Japan, by contrast, is one of the most severe countries. This does not mean that service quality is worse there; quite the opposite. A 5/5 is reserved for the exceptional; a service that is simply good is considered normal, and therefore rated as such. High standards mechanically produce lower scores.
The United States occupies an intermediate position (28th), which is surprising for a country often seen as enthusiastic. Research on response styles describes a stronger use of extremes there — very good as well as very bad ratings — whereas other cultures tend to smooth scores more. Our measure captures only the average, but it places the United States lower than its reputation might suggest.
Europe is not a single block. Central and Eastern Europe, along with part of Southern Europe, rate rather generously — Romania and Greece (7th), Switzerland (11th), Austria and Poland (12th), Spain and Serbia (17th), Portugal (20th) — while Western and Northern Europe are more restrained: the Netherlands and Denmark (30th), Belgium (36th), the United Kingdom (38th), and especially France (40th). This Western restraint is consistent with a culture in which criticism is valued more than praise — the Middle Response Style described by research: people avoid extremes, compress scores toward the center, and the average suffers as a result.

Ranking of the 50 countries. Average score by country, grouped into five quintiles from the most generous (Q1) to the most severe (Q5). The quintiles group countries into blocks of ten within the ranking; two countries with the same rounded score may therefore fall on either side of a boundary (e.g. France and Sri Lanka, at 4.36).
The consequence is straightforward: the same score cannot be compared from one country to another. A 3/5 in Japan may reflect a perfectly acceptable experience; a 5/5 in Thailand may simply reflect a more positive way of using the scale. Interpreting a score — whether Google Maps, NPS, or CSAT — requires taking into account the rating culture of the country in which it was given.
Like any analysis of this kind, this one comes with limitations that we fully acknowledge:
Residual tourism. The local-language filter greatly reduces the influence of tourists, without being able to eliminate it completely.
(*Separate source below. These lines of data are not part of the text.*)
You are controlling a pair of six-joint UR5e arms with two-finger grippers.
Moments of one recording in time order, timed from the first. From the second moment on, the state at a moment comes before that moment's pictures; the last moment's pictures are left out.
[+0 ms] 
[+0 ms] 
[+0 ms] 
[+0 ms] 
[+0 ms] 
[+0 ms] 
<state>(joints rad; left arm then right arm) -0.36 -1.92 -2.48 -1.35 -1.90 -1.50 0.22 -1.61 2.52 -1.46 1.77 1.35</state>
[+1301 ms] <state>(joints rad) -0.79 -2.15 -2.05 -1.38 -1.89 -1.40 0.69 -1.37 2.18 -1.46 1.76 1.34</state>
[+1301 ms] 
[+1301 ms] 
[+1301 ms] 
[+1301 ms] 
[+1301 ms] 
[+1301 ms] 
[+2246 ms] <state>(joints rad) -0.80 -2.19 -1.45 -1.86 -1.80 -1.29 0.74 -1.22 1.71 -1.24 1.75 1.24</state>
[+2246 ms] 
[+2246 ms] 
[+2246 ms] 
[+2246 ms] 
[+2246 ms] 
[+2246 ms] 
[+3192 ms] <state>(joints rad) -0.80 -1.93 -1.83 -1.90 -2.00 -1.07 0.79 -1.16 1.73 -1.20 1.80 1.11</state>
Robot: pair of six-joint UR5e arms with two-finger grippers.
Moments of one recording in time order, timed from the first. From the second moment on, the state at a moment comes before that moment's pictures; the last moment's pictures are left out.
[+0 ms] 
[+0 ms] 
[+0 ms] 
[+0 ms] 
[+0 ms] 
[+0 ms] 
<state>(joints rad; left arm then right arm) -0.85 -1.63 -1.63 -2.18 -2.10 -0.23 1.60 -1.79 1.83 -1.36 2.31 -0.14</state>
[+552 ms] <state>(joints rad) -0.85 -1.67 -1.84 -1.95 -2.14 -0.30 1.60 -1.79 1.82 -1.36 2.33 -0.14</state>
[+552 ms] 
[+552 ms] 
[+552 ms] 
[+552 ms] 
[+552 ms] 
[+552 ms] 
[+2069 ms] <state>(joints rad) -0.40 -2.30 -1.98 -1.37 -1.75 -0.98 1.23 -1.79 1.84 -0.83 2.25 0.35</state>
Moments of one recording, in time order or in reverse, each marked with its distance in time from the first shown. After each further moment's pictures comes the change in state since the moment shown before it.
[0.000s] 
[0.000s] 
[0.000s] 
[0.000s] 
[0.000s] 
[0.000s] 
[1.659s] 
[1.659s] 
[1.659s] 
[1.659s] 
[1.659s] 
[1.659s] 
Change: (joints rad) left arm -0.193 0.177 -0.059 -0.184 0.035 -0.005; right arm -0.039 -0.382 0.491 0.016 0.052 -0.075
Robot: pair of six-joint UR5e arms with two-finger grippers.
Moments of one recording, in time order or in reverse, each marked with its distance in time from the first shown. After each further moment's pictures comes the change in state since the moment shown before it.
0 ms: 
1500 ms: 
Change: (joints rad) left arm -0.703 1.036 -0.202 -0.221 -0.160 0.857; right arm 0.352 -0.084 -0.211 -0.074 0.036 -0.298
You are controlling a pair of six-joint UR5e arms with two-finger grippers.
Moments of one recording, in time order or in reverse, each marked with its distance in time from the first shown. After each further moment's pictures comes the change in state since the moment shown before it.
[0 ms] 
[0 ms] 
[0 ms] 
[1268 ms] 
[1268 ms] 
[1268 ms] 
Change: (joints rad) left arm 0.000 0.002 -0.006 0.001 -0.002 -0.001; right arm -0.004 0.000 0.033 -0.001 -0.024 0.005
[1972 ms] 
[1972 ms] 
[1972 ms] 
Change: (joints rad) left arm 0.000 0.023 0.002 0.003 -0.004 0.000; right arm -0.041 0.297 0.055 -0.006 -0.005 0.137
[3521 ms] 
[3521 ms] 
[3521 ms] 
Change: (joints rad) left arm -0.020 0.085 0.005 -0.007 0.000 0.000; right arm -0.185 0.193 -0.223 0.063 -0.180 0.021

Uneven category availability. Some countries have few laundromats; in Northern Europe, many gas stations are automated, with fewer service interactions to rate.
Review self-selection. On Google Maps, those who leave a review are the most motivated — often the very satisfied or the very dissatisfied. This propensity to leave a rating, and to polarize, also varies by country. It is nevertheless an integral part of the rating culture we are trying to measure, and it also affects traditional surveys: a relational or transactional questionnaire is also completed only by a self-selected fraction of customers, and this bias, once again, is subject to the same cultural variations from one country to another.
What should be done with these differences? Above all, do not twist NPS in order to “correct” it: counting 8s as promoters, as in European NPS, shifts the bias without measuring it. The data remains useful on two conditions. First, compare what is comparable: a country with itself, over time. Since rating culture is relatively stable, it cancels out in a year-over-year evolution — +3 points in Japan or Brazil mean the same thing, because the cultural bias is constant from one year to the next. Second, when comparing countries with one another, do so within the same cultural zone, or keep in mind the approximate scale of the bias highlighted by this study.